Deputy Prime Minister of Moldova for European Integration
- Incumbent
- Assumed office 5 February 2024
- President: Maia Sandu
- Prime Minister: Dorin Recean Alexandru Munteanu Eugen Osmochescu (acting) Vasile Tofan
- Preceded by: Iurie Leancă (2019)

Secretary of State of the Ministry of Foreign Affairs and European Integration
- In office 22 November 2023 – 5 February 2024
- President: Maia Sandu
- Prime Minister: Dorin Recean
- Minister: Nicu Popescu Mihai Popșoi

Foreign Policy Advisor to the President
- In office 10 January 2023 – 27 December 2023
- President: Maia Sandu
- Succeeded by: Olga Roșca
- In office 4 January 2021 – 8 October 2021
- President: Maia Sandu
- Preceded by: Aureliu Ciocoi

Secretary General of the Office of the President of Moldova
- In office 8 October 2021 – 10 January 2023
- President: Maia Sandu
- Preceded by: Andrei Spînu
- Succeeded by: Veaceslav Negruța

Personal details
- Born: 29 January 1984 (age 42) Chișinău, Moldavian SSR, Soviet Union
- Education: Moldova State University European Institute University of Wrocław Rutgers University

= Cristina Gherasimov =

Moldovan politician (born 1984)

Cristina Gherasimov (born 29 January 1984) is a Moldovan politician.
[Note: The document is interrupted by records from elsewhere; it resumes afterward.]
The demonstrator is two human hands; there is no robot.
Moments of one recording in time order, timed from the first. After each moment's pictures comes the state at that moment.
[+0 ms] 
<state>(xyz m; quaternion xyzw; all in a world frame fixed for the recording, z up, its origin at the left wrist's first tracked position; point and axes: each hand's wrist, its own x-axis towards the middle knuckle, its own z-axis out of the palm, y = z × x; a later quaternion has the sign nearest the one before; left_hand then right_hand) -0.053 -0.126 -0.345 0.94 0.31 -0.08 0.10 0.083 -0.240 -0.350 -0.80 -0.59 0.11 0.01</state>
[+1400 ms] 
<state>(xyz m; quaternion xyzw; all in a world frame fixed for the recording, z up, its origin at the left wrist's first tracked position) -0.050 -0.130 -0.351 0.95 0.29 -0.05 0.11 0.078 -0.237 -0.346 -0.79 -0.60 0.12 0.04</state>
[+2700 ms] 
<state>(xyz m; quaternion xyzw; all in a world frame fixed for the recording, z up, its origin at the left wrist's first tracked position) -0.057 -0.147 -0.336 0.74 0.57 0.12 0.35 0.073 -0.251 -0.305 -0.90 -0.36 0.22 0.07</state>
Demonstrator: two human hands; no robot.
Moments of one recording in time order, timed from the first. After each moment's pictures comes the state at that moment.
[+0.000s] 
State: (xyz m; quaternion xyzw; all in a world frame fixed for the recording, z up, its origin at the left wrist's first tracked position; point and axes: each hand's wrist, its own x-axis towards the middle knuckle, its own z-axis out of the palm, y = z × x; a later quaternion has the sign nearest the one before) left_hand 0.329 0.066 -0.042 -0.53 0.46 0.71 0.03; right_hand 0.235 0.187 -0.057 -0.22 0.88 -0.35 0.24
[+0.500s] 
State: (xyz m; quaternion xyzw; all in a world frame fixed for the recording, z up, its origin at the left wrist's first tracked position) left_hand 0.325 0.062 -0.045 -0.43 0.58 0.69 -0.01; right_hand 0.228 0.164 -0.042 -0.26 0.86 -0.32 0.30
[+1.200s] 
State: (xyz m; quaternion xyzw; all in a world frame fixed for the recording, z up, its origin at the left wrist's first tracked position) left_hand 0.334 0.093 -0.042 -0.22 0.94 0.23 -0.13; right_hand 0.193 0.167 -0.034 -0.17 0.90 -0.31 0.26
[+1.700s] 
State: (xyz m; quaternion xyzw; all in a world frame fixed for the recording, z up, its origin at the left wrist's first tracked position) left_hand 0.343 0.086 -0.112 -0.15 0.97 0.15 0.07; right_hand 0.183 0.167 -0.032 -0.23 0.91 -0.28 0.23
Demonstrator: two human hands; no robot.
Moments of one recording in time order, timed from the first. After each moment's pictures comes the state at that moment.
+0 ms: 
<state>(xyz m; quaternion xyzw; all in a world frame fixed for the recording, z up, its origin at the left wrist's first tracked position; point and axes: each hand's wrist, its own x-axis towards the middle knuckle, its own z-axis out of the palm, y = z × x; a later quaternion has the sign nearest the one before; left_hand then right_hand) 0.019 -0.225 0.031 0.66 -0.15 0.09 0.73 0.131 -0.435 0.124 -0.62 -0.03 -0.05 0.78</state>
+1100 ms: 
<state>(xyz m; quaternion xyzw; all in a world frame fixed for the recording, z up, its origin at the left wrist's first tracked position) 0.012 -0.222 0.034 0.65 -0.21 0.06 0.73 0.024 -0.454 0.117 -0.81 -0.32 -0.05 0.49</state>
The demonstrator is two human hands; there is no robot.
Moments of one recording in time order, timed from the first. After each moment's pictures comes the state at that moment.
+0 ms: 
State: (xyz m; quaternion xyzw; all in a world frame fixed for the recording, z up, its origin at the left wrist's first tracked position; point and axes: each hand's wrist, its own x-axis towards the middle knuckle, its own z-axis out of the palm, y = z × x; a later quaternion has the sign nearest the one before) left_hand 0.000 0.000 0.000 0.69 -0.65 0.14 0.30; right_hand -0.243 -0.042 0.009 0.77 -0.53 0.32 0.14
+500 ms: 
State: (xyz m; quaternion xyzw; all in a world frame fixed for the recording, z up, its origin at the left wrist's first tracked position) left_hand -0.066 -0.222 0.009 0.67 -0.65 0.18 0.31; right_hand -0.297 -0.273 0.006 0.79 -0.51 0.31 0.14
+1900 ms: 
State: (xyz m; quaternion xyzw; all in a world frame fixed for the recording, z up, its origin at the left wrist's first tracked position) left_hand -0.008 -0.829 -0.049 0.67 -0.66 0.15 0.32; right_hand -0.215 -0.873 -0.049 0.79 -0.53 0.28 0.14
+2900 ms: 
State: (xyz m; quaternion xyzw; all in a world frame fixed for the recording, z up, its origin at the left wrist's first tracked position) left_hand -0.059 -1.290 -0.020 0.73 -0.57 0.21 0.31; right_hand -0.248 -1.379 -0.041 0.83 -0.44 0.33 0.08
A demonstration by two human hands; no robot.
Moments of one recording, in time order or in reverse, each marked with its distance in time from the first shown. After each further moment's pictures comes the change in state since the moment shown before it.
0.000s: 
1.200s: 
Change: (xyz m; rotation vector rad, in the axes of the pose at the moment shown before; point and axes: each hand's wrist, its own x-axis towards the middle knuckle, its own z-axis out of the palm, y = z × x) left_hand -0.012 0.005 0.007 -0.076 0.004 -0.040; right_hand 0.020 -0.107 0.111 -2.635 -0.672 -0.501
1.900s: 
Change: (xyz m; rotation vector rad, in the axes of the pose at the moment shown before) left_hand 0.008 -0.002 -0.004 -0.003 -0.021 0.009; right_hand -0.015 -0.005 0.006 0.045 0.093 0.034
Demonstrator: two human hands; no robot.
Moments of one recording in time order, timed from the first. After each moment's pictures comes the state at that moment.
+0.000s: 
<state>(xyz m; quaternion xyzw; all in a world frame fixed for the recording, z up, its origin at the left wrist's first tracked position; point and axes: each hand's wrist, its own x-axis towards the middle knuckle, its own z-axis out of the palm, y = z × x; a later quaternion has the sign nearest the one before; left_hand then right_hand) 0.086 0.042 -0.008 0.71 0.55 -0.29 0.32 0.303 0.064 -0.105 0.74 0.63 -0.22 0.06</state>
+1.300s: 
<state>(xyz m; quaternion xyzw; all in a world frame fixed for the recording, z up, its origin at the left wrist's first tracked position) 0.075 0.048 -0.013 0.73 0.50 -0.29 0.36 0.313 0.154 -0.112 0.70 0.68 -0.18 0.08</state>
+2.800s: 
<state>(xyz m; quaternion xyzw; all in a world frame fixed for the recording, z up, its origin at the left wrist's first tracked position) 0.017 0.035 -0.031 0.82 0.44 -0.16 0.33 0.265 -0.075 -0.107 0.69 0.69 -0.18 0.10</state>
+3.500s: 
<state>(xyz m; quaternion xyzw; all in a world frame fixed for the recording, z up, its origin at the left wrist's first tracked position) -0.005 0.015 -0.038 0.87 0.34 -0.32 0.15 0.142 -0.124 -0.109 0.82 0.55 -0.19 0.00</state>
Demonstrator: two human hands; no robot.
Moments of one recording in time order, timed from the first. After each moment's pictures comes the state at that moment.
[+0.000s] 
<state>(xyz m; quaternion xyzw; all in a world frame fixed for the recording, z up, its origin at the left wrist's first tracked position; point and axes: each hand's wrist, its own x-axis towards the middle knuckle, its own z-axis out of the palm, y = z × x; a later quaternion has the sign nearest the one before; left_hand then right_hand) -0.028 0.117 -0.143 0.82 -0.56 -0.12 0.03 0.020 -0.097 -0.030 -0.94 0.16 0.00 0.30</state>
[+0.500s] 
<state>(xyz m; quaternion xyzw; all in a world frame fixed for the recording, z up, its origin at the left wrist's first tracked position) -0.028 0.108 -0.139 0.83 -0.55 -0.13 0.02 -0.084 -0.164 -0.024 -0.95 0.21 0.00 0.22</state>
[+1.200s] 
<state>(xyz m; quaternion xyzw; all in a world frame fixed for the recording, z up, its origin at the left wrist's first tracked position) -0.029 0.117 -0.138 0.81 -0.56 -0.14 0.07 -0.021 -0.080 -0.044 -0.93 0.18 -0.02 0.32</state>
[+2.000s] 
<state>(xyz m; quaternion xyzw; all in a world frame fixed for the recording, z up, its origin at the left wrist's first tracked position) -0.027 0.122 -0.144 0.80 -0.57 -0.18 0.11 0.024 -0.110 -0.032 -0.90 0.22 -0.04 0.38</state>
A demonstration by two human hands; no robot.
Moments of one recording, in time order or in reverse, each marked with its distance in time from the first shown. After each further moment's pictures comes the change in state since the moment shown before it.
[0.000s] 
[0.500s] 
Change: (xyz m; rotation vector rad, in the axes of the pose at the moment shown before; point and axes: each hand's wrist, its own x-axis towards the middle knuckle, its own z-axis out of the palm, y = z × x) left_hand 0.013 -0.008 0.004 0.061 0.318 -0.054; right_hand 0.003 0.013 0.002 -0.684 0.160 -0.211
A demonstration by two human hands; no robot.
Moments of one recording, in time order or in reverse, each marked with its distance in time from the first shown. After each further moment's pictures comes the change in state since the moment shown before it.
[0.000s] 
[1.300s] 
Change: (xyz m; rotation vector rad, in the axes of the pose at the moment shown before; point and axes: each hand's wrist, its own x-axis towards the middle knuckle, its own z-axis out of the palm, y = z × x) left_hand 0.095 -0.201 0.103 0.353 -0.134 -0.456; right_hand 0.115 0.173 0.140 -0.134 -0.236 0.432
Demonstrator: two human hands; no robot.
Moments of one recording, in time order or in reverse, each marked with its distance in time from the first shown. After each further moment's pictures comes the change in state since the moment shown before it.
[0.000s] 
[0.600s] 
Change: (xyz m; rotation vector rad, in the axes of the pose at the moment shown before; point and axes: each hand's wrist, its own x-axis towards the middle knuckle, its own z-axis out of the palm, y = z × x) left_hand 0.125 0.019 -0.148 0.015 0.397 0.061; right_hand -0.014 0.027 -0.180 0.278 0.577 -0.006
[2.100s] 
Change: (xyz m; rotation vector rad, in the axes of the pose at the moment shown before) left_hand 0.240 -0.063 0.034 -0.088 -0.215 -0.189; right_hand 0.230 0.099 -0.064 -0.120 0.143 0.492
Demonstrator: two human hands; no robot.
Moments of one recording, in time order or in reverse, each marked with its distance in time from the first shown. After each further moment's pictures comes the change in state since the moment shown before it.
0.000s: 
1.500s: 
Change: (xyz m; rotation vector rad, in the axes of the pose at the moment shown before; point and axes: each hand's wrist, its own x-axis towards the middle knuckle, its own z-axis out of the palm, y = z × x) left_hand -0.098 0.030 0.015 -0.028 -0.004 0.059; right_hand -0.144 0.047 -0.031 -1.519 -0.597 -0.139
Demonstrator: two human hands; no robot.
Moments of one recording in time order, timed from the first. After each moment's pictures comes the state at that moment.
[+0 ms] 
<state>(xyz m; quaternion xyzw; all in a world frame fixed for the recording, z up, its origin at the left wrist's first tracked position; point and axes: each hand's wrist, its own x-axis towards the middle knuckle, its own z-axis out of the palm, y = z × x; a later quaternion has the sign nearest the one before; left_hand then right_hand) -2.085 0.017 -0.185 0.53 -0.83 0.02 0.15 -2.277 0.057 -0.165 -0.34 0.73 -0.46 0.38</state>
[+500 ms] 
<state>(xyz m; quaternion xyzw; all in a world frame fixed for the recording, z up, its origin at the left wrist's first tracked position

She currently serves as Deputy Prime Minister for European Integration of Moldova in the Tofan Cabinet.

As part of her role, she leads the talks for Accession of Moldova to the European Union and hope the negotiation framework set out by the European Commission will enable to speed up the domestic reform agenda for a quicker accession.

== Early life ==
Gherasimov was born on 29 January 1984. From 2002 to 2007 she studied at the Moldova State University in Chișinău, graduating from the Faculty of International Relations. While studying she had an exchange program for a year at Hamilton College in New York. From 2008 to 2009 she then attended the European Institute for Advanced International Studies, receiving her master's degree before going to the University of Wroclaw. From 2009 to 2011, she then studied at Wroclaw, graduating with her second master's in international relations. She then studied for her PhD in political science from Rutgers University, where she was simultaneously a lecturer in international relations and European politics from 2013 to 2016.

After graduating she worked as a research fellow at the Chatham House, specializing in the Russia and Eurasia Program, before becoming a research fellow at the Robert Bosch Center for Central and Eastern Europe, Russia, and Central Asia until 2020.

== Political career ==
Before becoming minister, she was state secretary at the Ministry of Foreign Affairs. In 2024 she became Deputy Prime Minister of European Affairs and European Integration in Dorin Recean's government.